West Waterfront Walkway Extension and Sawyer Park Improvements:


A project in Sturgeon Bay will help the community get more in touch with its coasts. The city received a grant to build a walkway that goes through Sawyer Park and under the Oregon Street Bridge to meet up with the walkway near the Door County Maritime Museum.

The project will also add historic markers that explain the history of the Coast Guard and navigation issues, as well as build a meeting area with benches and more parking in Sawyer Park. The grant will also help fix drainage issues at the park.

“We’re trying to make Sawyer Park more user friendly,” said Marty Olejniczak, Sturgeon Bay community development director. “There’s not a whole lot of reason to go down there unless you’re a Coast Guard aficionado and want to get close to the boat.”

Olejniczak said the project design still has to be approved by the Parks and Recreation board and the City Council, and he is waiting on comments from the Coast Guard and fishing tournament organizers.

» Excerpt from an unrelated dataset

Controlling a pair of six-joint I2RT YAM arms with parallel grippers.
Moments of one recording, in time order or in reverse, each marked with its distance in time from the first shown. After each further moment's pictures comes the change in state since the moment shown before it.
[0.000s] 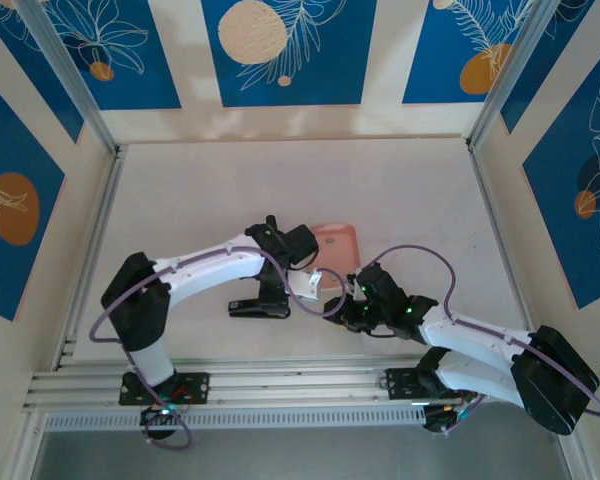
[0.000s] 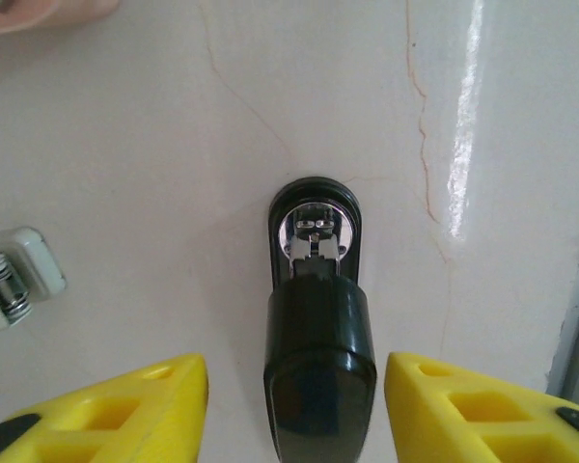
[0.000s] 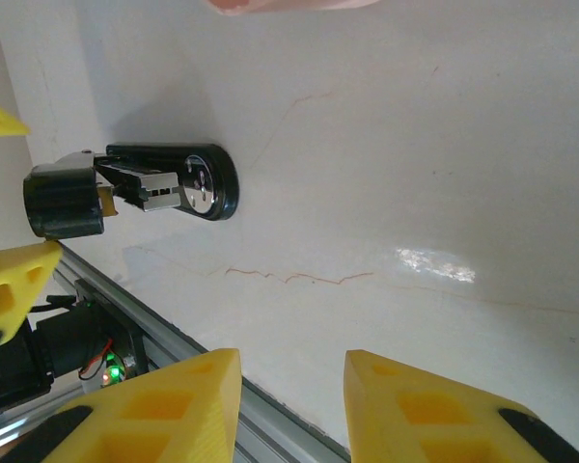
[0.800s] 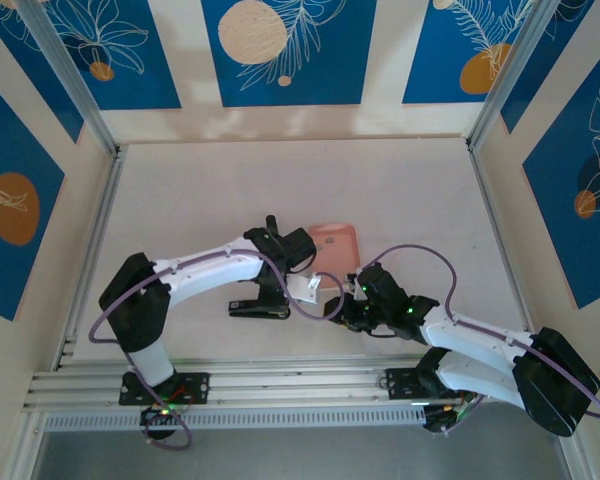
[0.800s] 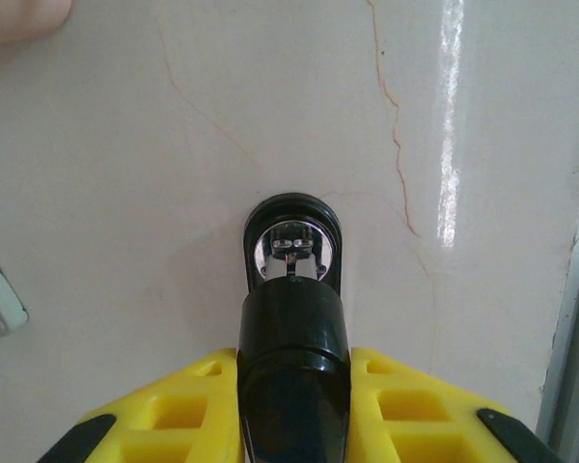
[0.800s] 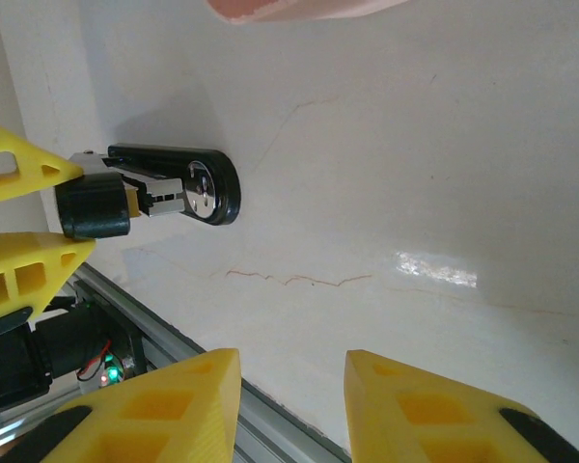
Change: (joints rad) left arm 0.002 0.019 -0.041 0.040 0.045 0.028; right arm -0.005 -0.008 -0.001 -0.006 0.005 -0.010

Mink River Estuary Groundwater Flow Model:


The Mink River estuary is a unique place, even among the numerous land preserves in Door County. The estuary is a wetland where water from the Mink River mixes with Lake Michigan, and it provides a habitat for numerous plants and animals, including some endangered species.

A grant was awarded to the University of Wisconsin-Extension to study the groundwater that flows into the estuary.

Maureen Muldoon, associate professor of geology at University of Wisconsin – Oshkosh, is working on the project. She said to think of the estuary like a hose filling a swimming pool. You can’t protect the pool without protecting the water that’s filling it up.

“You need to think about where that water is coming from,” Muldoon said.

The flow model will help determine where the groundwater comes from, how quickly it flows and what it flows through.

Peninsula State Park Water Use Audit:


Visitors to Peninsula State Park last July used 976,982 gallons of water – almost enough to fill 1.5 Olympic swimming pools. And that’s without counting water used to keep the golf course green.

Although she insists almost a million gallons of water isn’t much considering the amount of people that visit Peninsula State Park in July, Shaili Pfeiffer is working with a team to bring that number down. The DNR won a Coastal Management grant to find ways to save water at the park.

Pfieffer expects to find that the park’s old, leaky showerheads and toilets waste a lot of water, but said replacing them is a simple and cheap fix. Auditors may find that underground pipes are leaking water too, and that would be a more expensive repair.

Beyond reducing water use at one park, Pfeiffer said the project will educate visitors about conserving water and help the DNR save water across the system.

“There’s a million people that go to the state park – and there’s over 50 state parks in Wisconsin – and this is a really good opportunity to figure out how you can reduce water use at a state park and then translate those results across the system,” Pfeiffer said.

Detroit Harbor Waterfront Master Plan:


The Town of Washington Island received funding to develop a plan for the Detroit Harbor area of the island. The town has contracted with engineering firm SmithGroupJJR to create the plan.

“They will do the outside thinking on the future, the ‘what ifs’ and what the potential could be,” said Joel Gunnlaugsson, chairman of the town of Washington Island.

Gunnlaugsson said the town will create an ad hoc committee to address the possibilities for the area, like new business development, renovations, or others.

“Anything and everything is fair game,” Gunlaugsson said.